AIM OF THE EXERCISE: Using the records provided below, locate and copy each line that contains the word "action".

◇ ◇ ◇ ◇ ◇

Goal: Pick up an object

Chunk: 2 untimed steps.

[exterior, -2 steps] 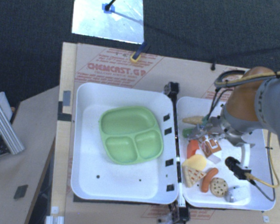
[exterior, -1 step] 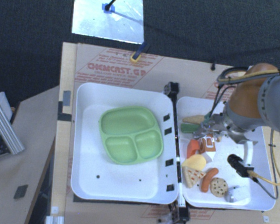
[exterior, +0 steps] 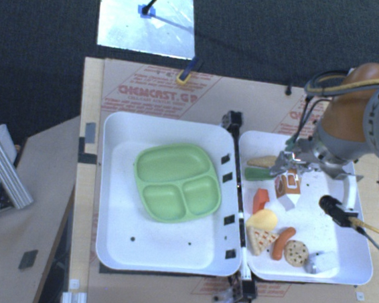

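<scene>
The small carton (exterior: 287, 187), orange-brown on its upper face and white lower down, sits in the right bin (exterior: 345, 241), toward its far side. The gripper (exterior: 287, 166) hangs directly over the carton, and whether it is open, closed or gripping the carton cannot be told from this angle. Just left of the carton lies a red piece (exterior: 260, 200), and up and to the carton's left, close to the gripper, is a pale yellow-green piece (exterior: 262, 161). Nearer the camera than the carton are a yellow lemon (exterior: 264, 220), a tan wedge (exterior: 258, 240), an orange sausage (exterior: 283, 243), a spotted cookie (exterior: 295, 253) and a small grey thing (exterior: 312, 263). Well to the carton's left, in the left bin (exterior: 119, 241), rests a green divided plate (exterior: 176, 180). Any print on the carton is too small to read. Beyond the carton to the left, the brown sheet (exterior: 202, 92) under the bins carries red lettering, "CHEMCAST GP".
</scene>
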Available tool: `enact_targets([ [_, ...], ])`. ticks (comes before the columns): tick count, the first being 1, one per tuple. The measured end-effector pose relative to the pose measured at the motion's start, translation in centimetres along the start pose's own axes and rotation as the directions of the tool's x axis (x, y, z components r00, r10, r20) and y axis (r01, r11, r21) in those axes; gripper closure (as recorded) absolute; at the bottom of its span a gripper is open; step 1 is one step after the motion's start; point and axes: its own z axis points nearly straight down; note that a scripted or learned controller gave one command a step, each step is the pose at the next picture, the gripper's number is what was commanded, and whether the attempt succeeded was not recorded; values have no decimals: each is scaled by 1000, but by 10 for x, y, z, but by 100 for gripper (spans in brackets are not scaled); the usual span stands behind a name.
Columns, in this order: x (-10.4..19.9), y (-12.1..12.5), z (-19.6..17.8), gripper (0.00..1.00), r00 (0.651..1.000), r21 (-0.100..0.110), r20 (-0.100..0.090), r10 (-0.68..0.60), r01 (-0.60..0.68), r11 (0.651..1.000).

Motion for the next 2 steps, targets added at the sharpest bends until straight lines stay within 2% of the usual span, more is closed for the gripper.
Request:
enact_targets([
  [1,-6,7,-47,100,1000,0,0,0,0,1000],
  [2,-6,8,-68,100,1000,0,0,-1,1,1000],
])
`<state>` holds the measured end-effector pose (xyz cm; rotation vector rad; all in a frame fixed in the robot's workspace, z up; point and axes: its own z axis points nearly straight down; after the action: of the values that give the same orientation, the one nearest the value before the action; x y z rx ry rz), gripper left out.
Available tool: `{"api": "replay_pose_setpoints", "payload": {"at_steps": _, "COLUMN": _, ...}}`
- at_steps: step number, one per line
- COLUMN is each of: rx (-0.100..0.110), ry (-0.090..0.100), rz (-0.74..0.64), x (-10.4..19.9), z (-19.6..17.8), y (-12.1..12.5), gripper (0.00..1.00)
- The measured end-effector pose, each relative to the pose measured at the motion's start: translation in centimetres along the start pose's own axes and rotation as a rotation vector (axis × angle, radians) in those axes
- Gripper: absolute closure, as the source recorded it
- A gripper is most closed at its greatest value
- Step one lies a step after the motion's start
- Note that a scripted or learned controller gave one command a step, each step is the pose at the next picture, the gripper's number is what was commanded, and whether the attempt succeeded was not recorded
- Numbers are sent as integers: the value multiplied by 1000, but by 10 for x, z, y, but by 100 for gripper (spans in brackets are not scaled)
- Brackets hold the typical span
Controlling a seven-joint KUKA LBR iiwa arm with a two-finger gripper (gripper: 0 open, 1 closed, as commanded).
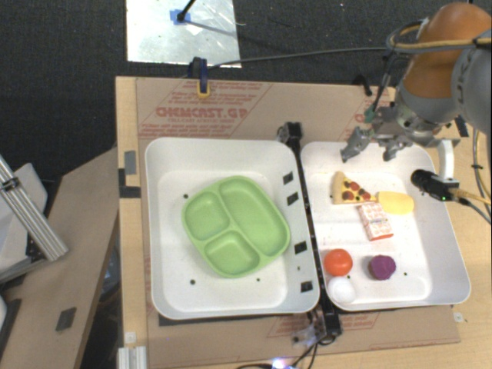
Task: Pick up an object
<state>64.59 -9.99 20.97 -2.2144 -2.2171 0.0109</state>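
My gripper (371, 151) hangs open over the far end of the right bin (438, 283), with nothing between its fingers. Just below it lies a pizza slice toy (348, 189). A yellow piece (395, 202) rests to the right of the slice, and a small red-and-white box (374, 221) lies in front of them. Near the bin's front sit an orange ball (337, 262), a purple ball (382, 267) and a white ball (341, 288).
The left bin (165, 167) holds a green divided plate (234, 225). A black divider with clips (301, 206) runs between the two bins. Cardboard (207, 106) lies under both bins, with a blue clamp (200, 75) at its far edge.
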Motion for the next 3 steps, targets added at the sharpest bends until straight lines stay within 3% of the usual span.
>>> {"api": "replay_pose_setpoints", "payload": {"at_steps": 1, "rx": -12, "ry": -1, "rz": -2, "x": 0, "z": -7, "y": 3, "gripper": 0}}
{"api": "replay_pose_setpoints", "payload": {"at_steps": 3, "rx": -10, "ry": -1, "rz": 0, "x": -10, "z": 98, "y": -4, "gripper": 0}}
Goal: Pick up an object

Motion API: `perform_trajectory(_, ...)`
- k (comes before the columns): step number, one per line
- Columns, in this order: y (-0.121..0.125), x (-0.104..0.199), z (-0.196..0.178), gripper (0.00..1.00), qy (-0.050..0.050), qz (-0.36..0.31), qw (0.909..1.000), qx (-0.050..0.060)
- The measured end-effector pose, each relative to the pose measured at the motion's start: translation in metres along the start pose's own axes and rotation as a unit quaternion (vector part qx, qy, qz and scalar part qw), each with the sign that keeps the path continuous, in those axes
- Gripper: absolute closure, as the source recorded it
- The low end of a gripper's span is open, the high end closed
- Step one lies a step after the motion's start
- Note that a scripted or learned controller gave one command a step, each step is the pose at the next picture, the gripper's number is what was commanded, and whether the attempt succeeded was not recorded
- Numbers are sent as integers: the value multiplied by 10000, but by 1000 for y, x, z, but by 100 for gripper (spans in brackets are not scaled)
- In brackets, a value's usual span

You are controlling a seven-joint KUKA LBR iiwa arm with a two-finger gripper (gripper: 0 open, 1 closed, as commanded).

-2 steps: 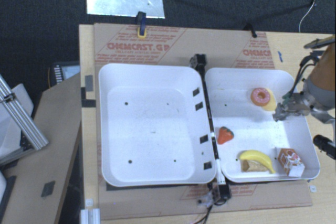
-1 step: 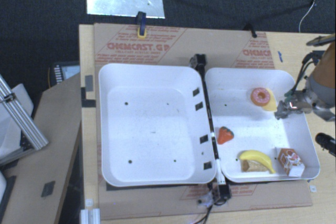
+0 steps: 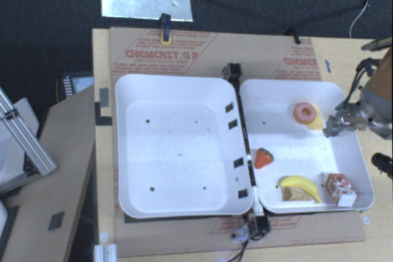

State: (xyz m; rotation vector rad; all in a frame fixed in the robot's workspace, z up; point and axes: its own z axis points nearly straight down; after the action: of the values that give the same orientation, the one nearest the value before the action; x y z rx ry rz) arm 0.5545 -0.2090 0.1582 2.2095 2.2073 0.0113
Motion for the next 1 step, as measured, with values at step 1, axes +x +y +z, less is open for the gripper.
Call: perform_trajectory(1, 1, 0, -11, 100, -4, -9, 10000, -15)
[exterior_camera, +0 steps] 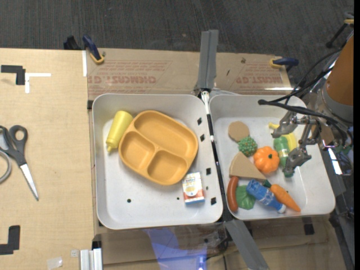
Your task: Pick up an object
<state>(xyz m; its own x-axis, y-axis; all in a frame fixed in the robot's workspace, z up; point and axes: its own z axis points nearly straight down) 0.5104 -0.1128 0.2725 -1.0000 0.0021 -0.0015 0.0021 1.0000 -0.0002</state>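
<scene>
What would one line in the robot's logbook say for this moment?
task: pick up an object | gripper: over right white bin, by green-and-yellow plastic toy | grasp: none seen | left white bin: orange divided plastic plate

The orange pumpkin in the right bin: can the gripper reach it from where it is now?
Probably yes. The gripper hangs just right of the pumpkin, whose top is uncovered, though the broccoli and cheese wedge crowd its left side.

To my left, scissors [19, 156] lie on the wooden bench [45, 207]; blue clamps [93, 48] grip cardboard [146, 75].
</scene>
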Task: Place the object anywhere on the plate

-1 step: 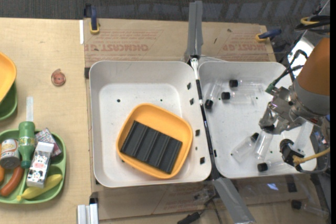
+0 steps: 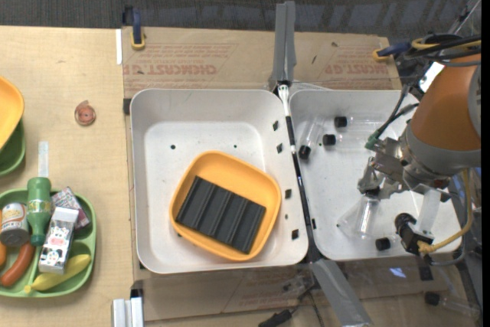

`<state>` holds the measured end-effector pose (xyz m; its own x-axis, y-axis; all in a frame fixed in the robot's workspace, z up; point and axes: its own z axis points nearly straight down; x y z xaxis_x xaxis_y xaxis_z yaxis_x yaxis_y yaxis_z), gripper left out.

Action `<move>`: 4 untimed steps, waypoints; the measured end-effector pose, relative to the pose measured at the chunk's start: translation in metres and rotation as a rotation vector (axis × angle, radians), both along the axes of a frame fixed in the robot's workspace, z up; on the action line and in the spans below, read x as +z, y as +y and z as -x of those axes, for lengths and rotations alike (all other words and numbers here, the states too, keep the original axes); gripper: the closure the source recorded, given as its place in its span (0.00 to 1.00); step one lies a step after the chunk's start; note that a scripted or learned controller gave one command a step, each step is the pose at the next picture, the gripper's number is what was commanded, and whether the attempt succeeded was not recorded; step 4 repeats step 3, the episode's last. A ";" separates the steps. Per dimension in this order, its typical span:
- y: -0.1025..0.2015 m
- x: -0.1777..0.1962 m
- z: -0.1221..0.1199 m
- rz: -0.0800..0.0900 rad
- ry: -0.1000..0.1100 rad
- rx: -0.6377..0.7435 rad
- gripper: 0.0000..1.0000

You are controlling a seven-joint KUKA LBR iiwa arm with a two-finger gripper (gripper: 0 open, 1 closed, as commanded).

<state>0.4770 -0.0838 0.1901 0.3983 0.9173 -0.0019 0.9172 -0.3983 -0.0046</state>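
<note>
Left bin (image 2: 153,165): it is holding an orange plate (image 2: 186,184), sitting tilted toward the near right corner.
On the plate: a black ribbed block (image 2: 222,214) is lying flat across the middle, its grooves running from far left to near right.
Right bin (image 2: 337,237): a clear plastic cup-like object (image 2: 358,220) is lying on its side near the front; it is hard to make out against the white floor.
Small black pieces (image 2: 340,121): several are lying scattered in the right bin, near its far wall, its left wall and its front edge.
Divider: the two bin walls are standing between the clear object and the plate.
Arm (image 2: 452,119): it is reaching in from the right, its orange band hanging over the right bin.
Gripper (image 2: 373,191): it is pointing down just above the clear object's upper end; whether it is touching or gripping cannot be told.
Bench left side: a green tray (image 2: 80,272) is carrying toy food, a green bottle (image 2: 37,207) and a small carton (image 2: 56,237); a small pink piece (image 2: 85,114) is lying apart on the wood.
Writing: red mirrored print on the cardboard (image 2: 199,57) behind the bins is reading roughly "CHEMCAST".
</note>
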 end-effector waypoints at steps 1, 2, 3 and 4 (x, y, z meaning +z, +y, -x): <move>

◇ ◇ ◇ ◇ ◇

EXERCISE RESPONSE:
`<state>` holds the measured end-effector pose (xyz cm; rotation vector rad; all in a frame fixed in the robot's workspace, z up; point and axes: its own z axis points nearly straight down; after the action: of the values that give the same orientation, the one nearest the value before the action; x y z rx ry rz), gripper left out.
State: (xyz m; rotation vector rad; all in a frame fixed in the robot's workspace, z up; point and axes: its own z axis points nearly straight down; after the action: of the values that give the same orientation, the one nearest the value before the action; x y z rx ry rz) arm 0.5545 -0.2090 0.1582 2.2095 2.2073 0.0113
Action `<move>`: 4 untimed steps, waypoints; the measured end-effector pose, relative to the pose measured at the chunk's start: translation in metres and rotation as a rotation vector (axis × angle, radians), both along the axes of a frame fixed in the robot's workspace, z up; on the action line and in the spans below, read x as +z, y as +y and z as -x of those axes, for lengths and rotations alike (all other words and numbers here, the states too, keep the original axes); gripper: the closure the source recorded, given as its place in its span (0.00 to 1.00); step one lies a step after the chunk's start; note that a scripted or learned controller gave one command a step, each step is the pose at the next picture, the gripper's number is what was commanded, and whether the attempt succeeded was not recorded; step 4 repeats step 3, the episode's last. A ";" separates the steps. Per dimension in this order, its typical span:

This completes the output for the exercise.